Day 12 of Prison Break of Thoughts – 31 Days of Inner Release

My grandmother knew.  She gave me a beautiful gold pendant of praying hands when I was young.  She left me her Bible when she died.  The same Bible that I hardly used until I was in hospital at age 32.  Then it went with me everywhere, even though the words were blurry and I could not read them then.

She knew that I would be the one to proclaim the mystery of the gospel.  She must have been praying for me a lot.  She probably knew I would end up writing.  I used to write letters to her, as she lived in Canada and I was in Barbados.  I remember as children we would visit over the Christmas holidays.  There was a play room in the basement which we loved, toys there that we never had at home, and everywhere carpeting, cozy.   And there was another room also, Grandad’s Hobby Room and we could never enter. Grandad collected stamps, created beautiful woollen rugs, did the hardest jigsaw puzzles and I can’t remember what else.  He was gifted in many ways.  We were afraid of him sometimes, very tall, straight backed, strict, but kindly and he liked a good laugh.  He and Grannie took us on a trip to Disney World when I was 8, driving all the way from Canada.  When Grandad was diagnosed with bone cancer, and it went into remission for many years, they took the opportunity to travel extensively, overcoming his fear of flying in the process. Grannie must have been praying through that time too.

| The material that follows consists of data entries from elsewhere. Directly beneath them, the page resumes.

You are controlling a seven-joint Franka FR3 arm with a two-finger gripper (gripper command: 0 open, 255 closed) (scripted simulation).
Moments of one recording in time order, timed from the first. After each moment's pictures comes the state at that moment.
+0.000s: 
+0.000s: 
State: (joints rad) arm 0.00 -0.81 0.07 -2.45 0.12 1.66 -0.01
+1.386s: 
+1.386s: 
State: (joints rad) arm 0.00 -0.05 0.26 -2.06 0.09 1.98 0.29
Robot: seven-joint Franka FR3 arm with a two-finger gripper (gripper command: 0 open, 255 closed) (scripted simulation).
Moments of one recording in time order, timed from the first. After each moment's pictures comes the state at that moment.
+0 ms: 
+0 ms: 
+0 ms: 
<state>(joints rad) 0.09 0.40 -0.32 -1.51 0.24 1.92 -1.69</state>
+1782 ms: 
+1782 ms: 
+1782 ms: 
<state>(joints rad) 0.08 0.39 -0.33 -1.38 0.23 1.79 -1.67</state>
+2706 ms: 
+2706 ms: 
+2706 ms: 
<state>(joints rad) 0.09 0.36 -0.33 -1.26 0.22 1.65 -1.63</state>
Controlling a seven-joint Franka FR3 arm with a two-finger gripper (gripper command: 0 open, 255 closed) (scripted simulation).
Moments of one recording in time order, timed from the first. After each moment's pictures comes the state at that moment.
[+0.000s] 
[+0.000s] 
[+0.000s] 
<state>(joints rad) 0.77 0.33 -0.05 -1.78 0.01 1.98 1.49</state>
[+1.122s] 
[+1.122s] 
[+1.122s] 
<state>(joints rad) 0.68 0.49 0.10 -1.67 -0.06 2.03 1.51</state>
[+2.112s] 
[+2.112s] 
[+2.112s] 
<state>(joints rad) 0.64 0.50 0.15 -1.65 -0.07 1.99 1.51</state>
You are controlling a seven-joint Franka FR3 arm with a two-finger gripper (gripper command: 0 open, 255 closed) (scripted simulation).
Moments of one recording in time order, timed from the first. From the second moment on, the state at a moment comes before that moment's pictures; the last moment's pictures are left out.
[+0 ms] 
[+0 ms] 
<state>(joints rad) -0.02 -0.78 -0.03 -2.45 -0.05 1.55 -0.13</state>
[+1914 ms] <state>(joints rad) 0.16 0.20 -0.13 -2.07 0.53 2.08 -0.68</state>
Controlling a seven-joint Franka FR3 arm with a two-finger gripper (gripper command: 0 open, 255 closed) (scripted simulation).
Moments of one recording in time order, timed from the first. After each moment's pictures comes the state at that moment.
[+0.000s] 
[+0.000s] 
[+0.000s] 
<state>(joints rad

Christmas in Canada at our grandparents house when we were little was full of excitement.  There would be a huge decorated box that contained the gifts and when we were all dressed in our Christmas frocks, we would get to pull our gifts out of the box in the beautiful drawing room that was only used on very special occasions.   I remember there was music too, but I don’t remember from what source.  We would have delicious meals at the long kitchen table, with the adults in the drawing room behind us.  Our uncle, who lived with them, would ensure we only used our own glass, and they had our initials on them.  We shared the television with him, his ball games and our cartoons, and were thrilled with the extra channels – at home there was only one channel.  It would take a very long time to get each of us dressed in our outdoor gear, to go in the snow and play.  We never stayed out long, but how I loved the snow.  So white and soft and silent, I would lie in it and make snow angels.

I will be a praying grannie too one day.  I can’t wait!  I hope they will have some vivid memories too as I did, unexpected jolts to times long past, taking us back to the simplest of family times.  My main prayer is that my children, grands and beyond will know and experience God’s love and faithfulness.  It is readily available to all.

Today is Day 12 of the series Prison Break of Thoughts – 31 days of Inner Release that I am writing for #write31days challenge.